Every line of the data below that holds the string "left" needs to be reported.

--- Data block ---

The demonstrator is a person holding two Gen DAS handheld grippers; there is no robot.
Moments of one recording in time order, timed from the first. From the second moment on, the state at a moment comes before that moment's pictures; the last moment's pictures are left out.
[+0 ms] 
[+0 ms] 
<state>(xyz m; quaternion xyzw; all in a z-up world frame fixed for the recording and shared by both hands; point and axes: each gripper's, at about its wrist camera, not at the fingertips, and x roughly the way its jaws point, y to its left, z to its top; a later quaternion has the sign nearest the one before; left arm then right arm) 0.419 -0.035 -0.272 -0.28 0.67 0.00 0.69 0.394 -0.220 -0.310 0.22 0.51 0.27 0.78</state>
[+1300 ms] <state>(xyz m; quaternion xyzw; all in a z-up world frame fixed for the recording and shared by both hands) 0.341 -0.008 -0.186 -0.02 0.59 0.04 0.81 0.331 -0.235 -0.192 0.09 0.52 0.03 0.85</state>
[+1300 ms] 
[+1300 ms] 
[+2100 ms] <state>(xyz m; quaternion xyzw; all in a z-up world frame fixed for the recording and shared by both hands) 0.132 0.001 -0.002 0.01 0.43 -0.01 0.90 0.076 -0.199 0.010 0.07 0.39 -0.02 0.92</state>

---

## Expected answer
Moments of one recording in time order, timed from the first. From the second moment on, the state at a moment comes before that moment's pictures; the last moment's pictures are left out.
<state>(xyz m; quaternion xyzw; all in a z-up world frame fixed for the recording and shared by both hands; point and axes: each gripper's, at about its wrist camera, not at the fingertips, and x roughly the way its jaws point, y to its left, z to its top; a later quaternion has the sign nearest the one before; left arm then right arm) 0.419 -0.035 -0.272 -0.28 0.67 0.00 0.69 0.394 -0.220 -0.310 0.22 0.51 0.27 0.78</state>

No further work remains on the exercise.